Saturday, November 15, 2014

When a town cries...

My apologies for taking so much time between posts, things have been rather hectic lately. Mom is finally off restrictions for her hip replacement and so I am back to work full time. I missed a lot while I was gone...new charting systems, different clients, new coworkers and the like. Outside of work I have returned to my NSO duties for my league, taking photos of friends and family, various leagues and finding great mentors to teach me more about the fine details of photography. Much thanks to Jenny and Danny who have spent a great deal of time educating me over the last few months. Then I got some plague that quickly went from a head cold to sinus infection to bronchitis...so needless to say, I've been busy. With that being said I should make sure to mention the reason for this post, the actual reason for my hesitation on putting my thoughts to screen.

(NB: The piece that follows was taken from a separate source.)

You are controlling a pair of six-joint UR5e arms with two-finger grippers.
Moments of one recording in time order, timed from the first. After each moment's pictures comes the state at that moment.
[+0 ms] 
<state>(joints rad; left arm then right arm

On October 24, 2014 around 10:45am my little town changed forever when a young troubled soul at one of our local high schools shot and (eventually) killed 4 of his friends and then himself. I remember this day vividly, as I had just left Marysville heading South for a doctor appointment in Shoreline. The normal humdrum drive slowly changed as I began noticing police car after police car racing North...one and then two, they just kept racing by. I lost track after 12 and I remember thinking that something horrible must have happened somewhere behind me...I quietly prayed that it was no one I knew and thanked God that it wasn't me. After my appointment I headed back home, stopped at a store and noticed about 3 helicopters circling over MPHS about half a mile from me. My heart sank because it was then that I realized whatever was going on currently, was what I had noticed taking place earlier in the morning.

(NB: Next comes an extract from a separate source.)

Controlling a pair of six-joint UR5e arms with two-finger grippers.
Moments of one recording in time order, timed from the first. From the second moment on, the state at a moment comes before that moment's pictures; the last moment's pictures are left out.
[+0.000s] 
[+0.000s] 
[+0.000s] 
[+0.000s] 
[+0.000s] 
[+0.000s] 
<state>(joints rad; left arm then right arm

I raced home...just a few short miles away from all the action, walked in the door, I put the groceries on the counter and turned the television on. And there it was...the reason for the police and the helicopters. There was a shooting. My keys dropped to the floor and I watched as this horrible incident played out before my eyes. Details were still sketchy, but for the time being the only person dead was the shooter. Four others were in critical condition at various hospitals...my head raced with confusion...how could this happen in my little town? Where was security? Why did this young man do this? I remember saying out loud to myself "oh God the families."

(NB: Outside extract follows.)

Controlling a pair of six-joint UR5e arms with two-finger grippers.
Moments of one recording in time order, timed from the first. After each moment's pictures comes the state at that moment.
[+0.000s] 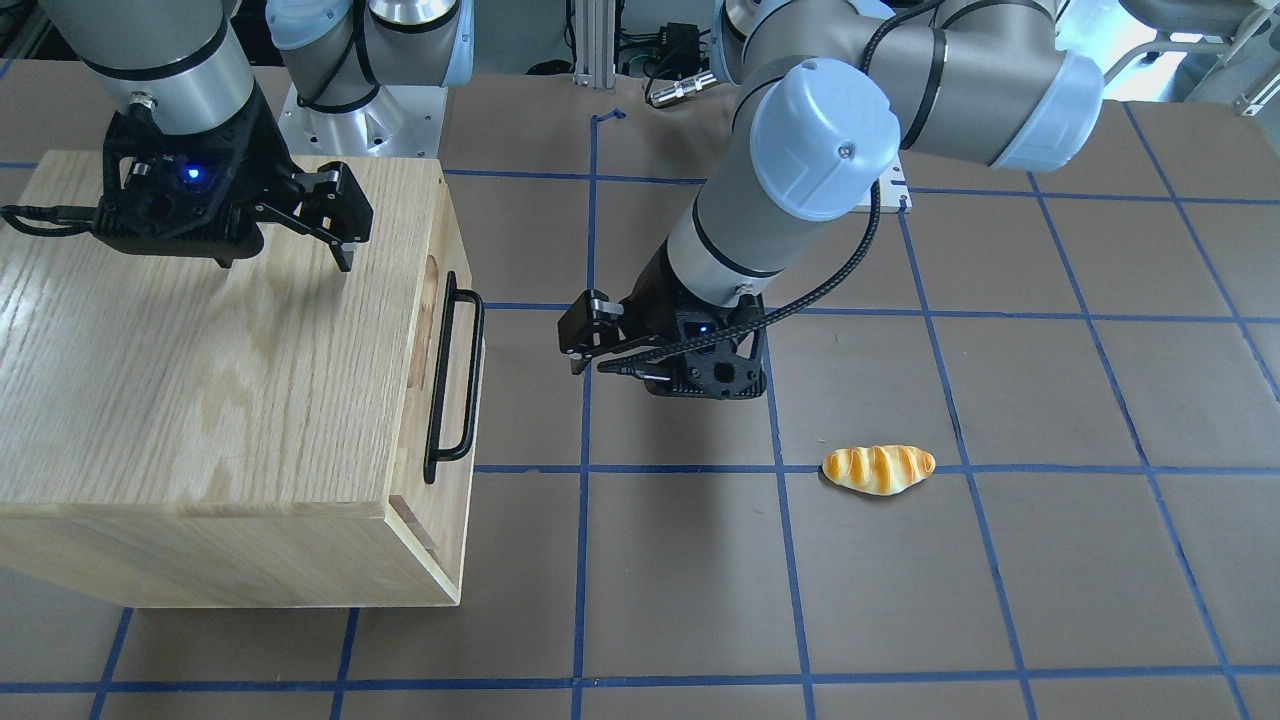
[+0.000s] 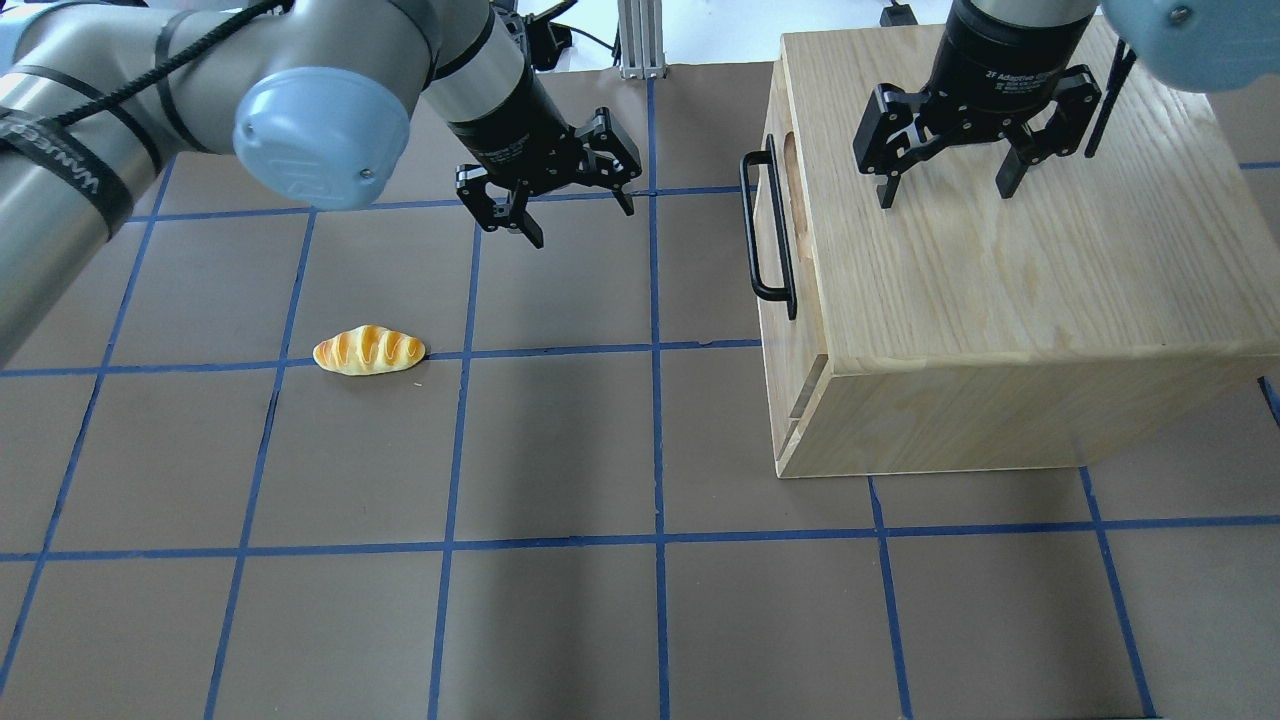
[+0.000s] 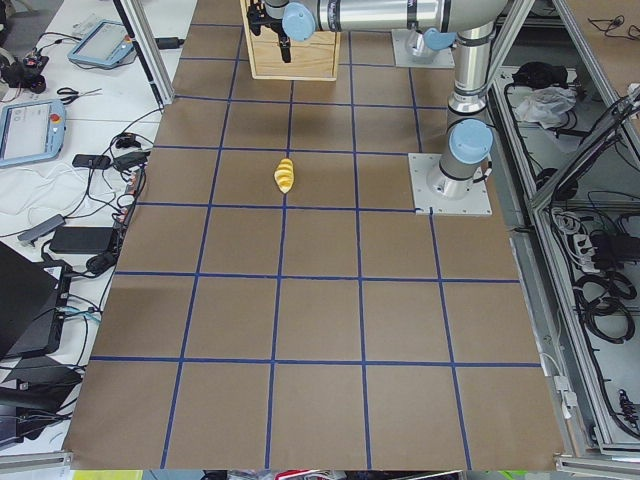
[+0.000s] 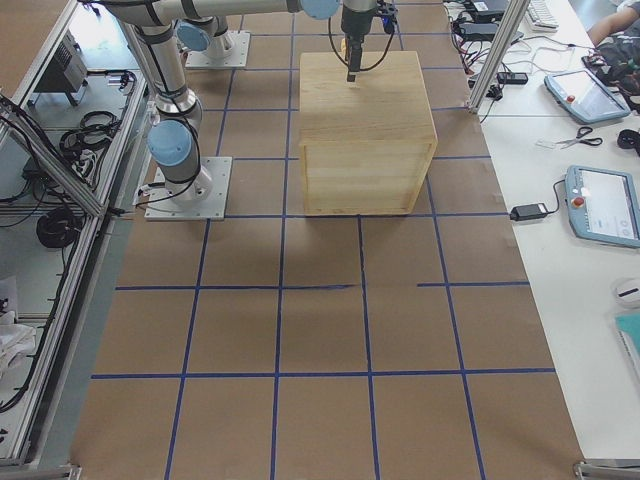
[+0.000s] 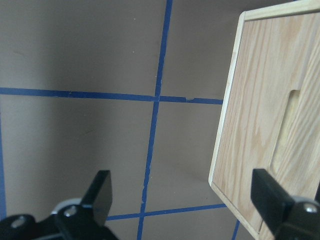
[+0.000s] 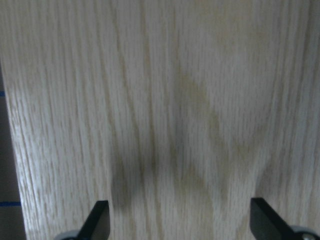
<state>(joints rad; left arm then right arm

I watched the television for a few hours as updates from law enforcement, the FBI and various other officials trickled in. The shooter identified...his victims not bullies like most school shootings. Instead they were his close friends and even a few family members. This didn't feel like the "regular shootings"...I couldn't believe I even made reference in my head to "regular shootings," what has happened to this world?! As the days passed by, more details came out and it became clear that this just didn't seem to fit in with other horrible events like this. This shooting didn't come as a result of bullying or abuse...it was the result of rejection. Those he killed, he wanted with him in the next life. The town and country for that matter just didn't know how to process this...society always looks for the 'evil doer.' Except this time, there was a young man who felt that he lost the love of his life, didn't think he could turn to anyone for help (among other reasons I'm sure) and decided to end his life. But couldn't face being alone and therefor ended the lives of his best friends.

No there is no excuse. But how does a town heal when there is no real "enemy" to blame this on? They were all victims...even the shooter.


Times have really changed in our society. Things that were once "givens" are up for debate or missing altogether. Parents have lost control, kids have seized power, guns and weapons are everywhere so long as you can pay the price. Media tell us who and what to believe and we are all screaming for help with the problems we have created. Sigh.

In middle school I was often beat up by school bullies and endlessly tormented because of my weight. In high school the torment continued, I was stabbed and shoved in school lockers. As a senior I was molested by my drama teacher. And all through this it never occurred to me that I could simply bring a gun to school and kill those who were making my life hell. It never occurred to me that what was happening wasn't supposed to. Looking back on it all, it has made me who I am...but when living it, it was awful and I did try to end a life. Mine.

The only constant in this cycle...I could never have taken anyones life. Not even my drama teachers. The tears I shed through middle and high school could fill a swimming pool but never did I think of ending anyones lives. Again...just mine. It is unfortunate that as teenagers emotions are full and vivid but the brain doesn't have the capacity to make sense of it all. Something needs to change...and I'm not talking about gun laws or metal detectors. We need to teach love, patience, acceptance and teach the youth that they are of great worth and not only say to them these things but actually be there for them. Teach them by example.

We need to be better human beings.

For my little town that has lost its innocence...I pray you find peace.